Your objective
For the records below, output each line exactly as it appears, from the first through the line with "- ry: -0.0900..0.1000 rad".

Extracted entries
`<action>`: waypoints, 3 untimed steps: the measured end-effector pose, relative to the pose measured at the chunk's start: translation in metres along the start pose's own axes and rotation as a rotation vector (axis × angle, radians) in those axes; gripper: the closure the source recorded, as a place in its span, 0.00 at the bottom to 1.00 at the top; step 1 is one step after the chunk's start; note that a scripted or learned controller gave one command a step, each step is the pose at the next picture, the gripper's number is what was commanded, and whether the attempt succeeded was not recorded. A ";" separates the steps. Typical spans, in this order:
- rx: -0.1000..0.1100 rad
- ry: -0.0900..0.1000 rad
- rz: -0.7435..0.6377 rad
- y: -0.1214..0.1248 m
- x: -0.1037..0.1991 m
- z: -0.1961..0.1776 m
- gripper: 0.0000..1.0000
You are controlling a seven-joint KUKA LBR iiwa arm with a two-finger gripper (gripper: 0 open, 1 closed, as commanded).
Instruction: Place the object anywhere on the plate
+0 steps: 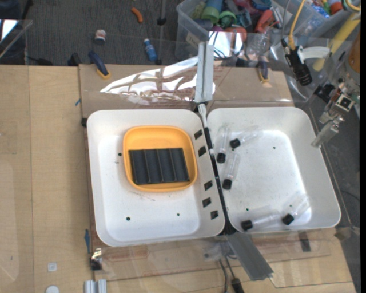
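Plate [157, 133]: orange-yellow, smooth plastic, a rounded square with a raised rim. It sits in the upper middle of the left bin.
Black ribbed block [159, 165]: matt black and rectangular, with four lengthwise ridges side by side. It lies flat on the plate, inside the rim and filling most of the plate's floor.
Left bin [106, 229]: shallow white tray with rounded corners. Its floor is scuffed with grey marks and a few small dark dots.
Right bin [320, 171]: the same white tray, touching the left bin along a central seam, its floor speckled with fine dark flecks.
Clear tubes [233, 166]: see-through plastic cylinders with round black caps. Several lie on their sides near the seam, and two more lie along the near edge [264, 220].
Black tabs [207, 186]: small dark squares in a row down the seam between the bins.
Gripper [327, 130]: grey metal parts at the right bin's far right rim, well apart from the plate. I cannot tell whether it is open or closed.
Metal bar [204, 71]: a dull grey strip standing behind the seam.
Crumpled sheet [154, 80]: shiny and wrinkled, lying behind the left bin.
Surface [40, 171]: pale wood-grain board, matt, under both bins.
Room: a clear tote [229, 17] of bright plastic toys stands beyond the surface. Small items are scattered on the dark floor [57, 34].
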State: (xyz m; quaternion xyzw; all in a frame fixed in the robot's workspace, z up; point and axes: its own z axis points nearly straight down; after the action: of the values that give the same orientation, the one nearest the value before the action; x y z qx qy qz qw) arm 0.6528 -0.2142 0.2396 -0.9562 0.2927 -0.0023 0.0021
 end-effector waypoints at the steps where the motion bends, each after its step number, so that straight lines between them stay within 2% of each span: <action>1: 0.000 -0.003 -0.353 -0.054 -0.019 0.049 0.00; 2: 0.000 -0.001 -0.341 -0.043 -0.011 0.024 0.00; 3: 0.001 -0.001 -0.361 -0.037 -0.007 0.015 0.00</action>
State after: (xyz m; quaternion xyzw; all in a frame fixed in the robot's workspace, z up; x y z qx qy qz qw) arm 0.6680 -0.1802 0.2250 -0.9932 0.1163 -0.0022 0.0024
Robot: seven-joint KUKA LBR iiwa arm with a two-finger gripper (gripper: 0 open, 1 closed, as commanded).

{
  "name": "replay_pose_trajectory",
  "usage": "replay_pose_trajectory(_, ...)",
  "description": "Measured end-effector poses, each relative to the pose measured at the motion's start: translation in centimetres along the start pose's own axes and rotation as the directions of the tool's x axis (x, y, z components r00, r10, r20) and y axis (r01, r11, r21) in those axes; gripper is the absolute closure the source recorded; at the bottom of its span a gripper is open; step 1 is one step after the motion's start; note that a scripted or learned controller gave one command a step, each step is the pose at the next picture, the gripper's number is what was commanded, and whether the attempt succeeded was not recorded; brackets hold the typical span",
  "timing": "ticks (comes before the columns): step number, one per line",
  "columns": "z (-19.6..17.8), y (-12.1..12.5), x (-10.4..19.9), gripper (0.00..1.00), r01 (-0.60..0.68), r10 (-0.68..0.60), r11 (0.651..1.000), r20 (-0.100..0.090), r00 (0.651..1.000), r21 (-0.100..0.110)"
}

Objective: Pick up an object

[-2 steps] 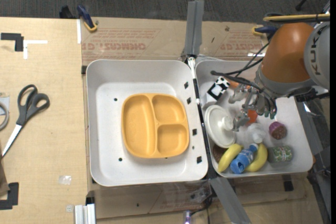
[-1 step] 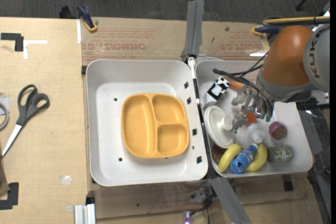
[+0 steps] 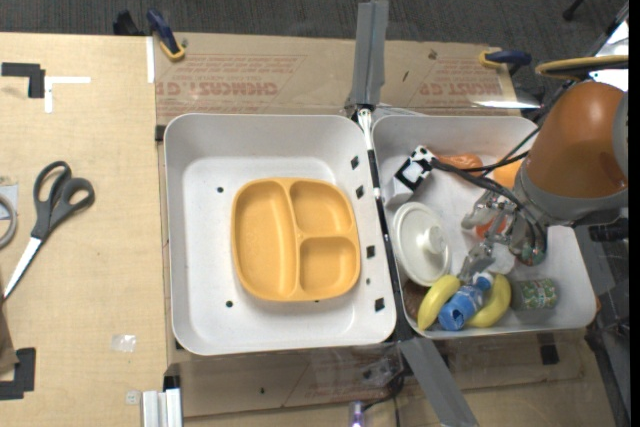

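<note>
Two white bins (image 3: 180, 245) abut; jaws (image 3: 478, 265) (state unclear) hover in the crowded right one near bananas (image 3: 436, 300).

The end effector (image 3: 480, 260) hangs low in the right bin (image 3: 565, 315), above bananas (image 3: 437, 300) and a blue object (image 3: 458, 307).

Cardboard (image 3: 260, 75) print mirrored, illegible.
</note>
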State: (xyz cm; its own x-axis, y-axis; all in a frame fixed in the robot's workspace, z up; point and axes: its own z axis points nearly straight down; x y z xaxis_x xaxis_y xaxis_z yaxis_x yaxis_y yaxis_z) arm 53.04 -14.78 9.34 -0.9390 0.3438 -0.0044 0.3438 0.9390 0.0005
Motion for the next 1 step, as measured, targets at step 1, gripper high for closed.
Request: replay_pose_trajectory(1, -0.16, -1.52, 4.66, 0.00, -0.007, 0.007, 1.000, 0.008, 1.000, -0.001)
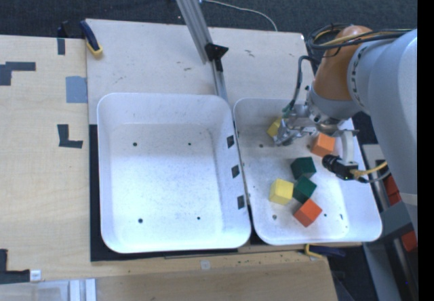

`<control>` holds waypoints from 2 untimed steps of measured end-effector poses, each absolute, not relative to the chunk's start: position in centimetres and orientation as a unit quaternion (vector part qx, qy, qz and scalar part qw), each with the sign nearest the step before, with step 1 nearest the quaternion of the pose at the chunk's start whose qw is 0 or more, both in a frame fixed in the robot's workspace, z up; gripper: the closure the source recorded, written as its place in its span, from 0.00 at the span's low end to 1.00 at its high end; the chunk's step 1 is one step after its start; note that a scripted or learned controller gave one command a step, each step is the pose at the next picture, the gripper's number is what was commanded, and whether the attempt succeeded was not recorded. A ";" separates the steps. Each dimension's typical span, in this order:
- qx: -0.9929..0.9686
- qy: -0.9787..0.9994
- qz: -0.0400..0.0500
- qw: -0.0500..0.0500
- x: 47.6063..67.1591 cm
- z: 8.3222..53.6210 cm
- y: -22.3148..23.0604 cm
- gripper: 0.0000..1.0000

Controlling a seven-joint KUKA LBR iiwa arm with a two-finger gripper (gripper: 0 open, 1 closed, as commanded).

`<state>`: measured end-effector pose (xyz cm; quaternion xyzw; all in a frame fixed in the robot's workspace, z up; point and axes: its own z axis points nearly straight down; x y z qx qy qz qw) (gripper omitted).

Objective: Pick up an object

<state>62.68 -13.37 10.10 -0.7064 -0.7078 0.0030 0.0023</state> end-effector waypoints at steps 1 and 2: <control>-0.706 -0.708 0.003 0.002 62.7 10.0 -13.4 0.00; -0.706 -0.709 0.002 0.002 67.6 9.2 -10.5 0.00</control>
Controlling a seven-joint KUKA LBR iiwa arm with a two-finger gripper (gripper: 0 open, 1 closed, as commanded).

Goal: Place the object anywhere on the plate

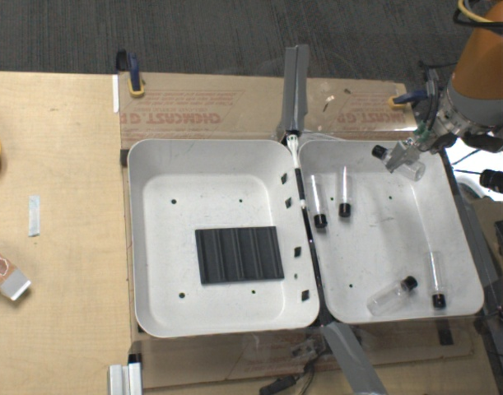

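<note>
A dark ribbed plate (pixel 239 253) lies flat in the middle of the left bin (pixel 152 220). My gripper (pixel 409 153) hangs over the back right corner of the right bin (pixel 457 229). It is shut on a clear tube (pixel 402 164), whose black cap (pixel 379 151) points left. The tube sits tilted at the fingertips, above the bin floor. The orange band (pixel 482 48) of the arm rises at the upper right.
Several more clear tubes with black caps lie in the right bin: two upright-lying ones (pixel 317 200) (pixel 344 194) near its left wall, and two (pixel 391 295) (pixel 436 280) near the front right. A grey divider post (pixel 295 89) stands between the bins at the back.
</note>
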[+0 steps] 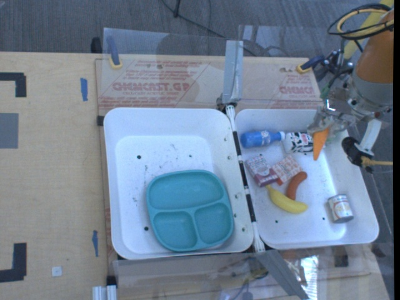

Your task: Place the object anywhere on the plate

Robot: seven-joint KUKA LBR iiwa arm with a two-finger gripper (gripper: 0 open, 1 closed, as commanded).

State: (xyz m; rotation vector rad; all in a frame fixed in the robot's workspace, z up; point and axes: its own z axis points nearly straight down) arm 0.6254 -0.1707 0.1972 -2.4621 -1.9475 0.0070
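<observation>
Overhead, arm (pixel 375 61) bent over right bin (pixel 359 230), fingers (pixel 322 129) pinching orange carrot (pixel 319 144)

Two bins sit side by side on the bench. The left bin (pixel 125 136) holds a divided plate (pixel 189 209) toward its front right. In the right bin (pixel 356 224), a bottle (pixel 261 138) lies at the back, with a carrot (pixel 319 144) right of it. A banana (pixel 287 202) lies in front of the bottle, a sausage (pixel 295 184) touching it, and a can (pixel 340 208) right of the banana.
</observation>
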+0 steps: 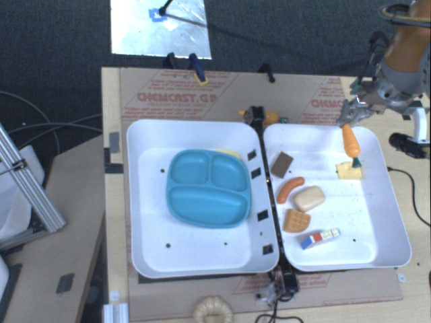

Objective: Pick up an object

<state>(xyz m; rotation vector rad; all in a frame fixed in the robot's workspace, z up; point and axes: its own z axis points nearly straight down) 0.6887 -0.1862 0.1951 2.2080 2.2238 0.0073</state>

Your solution
`<action>`: waypoints, 3 untimed steps: the measured end-effector pose, relative to the pose measured at the chunk's start: translation in metres along the start pose's own axes and rotation as a rotation vector (axis × angle, radians) in those axes; gripper: the closure the source recorded, as a place in its span, 0.00 at the bottom to 1.00 at the top; step 1 is one step after the chunk's start; note that a scripted or learned controller gave one command a step, each step is the pose at the next picture, the gripper's number is what was commanded, and whether the attempt succeeded was not recorded. A ";" separates the steps. Typical spans, in this order:
- rx: -0.1000..0.1100 rad
- ry: -0.0900..0.1000 rad

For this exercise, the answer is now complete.